Monday, February 24, 2014

Low tech pleasures

Time present and time past
Are both perhaps present in time future,
And time future contained in time past.
If all time is eternally present
All time is unredeemable.

T.S. Elliot
The Four Quartets

I suppose paper magazine subscriptions are becoming an old-fashioned indulgence. We can get almost anything on our "device" now, but it isn't quite the same.  And I probably wouldn't remember to read the New Yorker and National Geographic if they weren't laying around on the coffee table making me feel guilty.

Professional home organizers find it humorous that many people "collect" National Geographic magazines, for no good reason. Why is that?  I'm not a paper hoarder, but we have a shelf on full display in the basement.  Funny.
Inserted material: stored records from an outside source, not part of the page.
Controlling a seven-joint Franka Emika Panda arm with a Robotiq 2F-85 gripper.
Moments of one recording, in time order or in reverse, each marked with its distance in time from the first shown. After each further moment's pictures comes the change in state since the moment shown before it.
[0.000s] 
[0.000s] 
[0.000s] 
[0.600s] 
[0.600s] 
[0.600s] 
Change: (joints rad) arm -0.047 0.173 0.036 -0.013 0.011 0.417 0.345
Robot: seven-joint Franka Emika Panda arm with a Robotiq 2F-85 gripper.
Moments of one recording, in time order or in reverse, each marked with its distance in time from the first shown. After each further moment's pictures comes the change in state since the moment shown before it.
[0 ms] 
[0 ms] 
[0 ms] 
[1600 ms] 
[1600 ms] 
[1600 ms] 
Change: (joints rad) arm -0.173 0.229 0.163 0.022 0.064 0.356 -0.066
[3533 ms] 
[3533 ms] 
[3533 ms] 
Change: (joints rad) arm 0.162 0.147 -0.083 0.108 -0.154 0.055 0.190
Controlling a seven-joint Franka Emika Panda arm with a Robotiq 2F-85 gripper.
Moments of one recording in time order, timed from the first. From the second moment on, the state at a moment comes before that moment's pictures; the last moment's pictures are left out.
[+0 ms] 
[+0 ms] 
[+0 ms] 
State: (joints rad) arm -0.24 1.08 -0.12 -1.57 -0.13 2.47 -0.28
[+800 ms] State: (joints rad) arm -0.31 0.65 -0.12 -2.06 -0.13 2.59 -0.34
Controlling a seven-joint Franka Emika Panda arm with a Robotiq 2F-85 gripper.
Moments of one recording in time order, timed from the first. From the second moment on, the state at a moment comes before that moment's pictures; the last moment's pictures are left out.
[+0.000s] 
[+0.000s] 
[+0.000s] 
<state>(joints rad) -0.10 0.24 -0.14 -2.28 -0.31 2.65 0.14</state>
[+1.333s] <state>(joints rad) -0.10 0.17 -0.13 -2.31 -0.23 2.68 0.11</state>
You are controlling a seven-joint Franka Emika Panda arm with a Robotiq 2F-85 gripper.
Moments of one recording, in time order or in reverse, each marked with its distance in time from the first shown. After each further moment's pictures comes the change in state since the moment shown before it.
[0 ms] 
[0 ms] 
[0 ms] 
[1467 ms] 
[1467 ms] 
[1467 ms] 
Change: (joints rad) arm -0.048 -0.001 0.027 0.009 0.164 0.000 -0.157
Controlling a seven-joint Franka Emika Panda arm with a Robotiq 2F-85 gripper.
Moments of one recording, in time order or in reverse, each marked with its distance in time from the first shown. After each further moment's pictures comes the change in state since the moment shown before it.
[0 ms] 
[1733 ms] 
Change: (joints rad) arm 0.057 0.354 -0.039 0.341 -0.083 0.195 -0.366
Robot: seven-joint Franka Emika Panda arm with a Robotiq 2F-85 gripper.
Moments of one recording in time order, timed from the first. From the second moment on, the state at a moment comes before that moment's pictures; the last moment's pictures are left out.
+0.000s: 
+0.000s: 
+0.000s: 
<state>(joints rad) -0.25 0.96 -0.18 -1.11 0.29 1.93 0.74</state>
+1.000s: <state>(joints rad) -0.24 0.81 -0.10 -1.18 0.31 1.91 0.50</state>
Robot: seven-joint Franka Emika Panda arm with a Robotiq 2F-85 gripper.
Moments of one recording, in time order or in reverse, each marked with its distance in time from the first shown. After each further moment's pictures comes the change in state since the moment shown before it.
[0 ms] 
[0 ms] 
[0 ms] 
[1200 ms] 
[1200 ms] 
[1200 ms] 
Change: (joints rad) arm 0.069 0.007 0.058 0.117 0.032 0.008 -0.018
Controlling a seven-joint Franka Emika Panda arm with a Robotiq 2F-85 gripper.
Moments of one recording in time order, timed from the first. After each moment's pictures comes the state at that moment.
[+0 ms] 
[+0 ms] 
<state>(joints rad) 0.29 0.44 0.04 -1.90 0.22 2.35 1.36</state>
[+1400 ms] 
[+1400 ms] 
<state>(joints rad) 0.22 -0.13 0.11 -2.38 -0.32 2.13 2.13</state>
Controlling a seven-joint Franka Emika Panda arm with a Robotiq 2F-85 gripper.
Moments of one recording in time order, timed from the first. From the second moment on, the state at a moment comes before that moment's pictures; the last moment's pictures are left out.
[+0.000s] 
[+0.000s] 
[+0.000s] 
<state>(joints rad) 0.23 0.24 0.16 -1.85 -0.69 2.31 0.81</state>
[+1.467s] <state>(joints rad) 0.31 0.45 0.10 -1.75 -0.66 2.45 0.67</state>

The cover story in the March National Geographic is "The Truth About Black Holes." Wonderful photographs and five pages of National Geographic writing at its very best.  Did you know, black holes are utterly common in the universe? There are trillions of them at the center of galaxies, including our own Milky Way.

As a neutron star becomes a black hole, a sugar cube size fragment would weigh a billion tons on Earth. Atoms are shattered into minute particles scientists don't even have names for. And so on, tinier and denser, until?  Black holes, with their incredible gravitational pull, are basically time machines.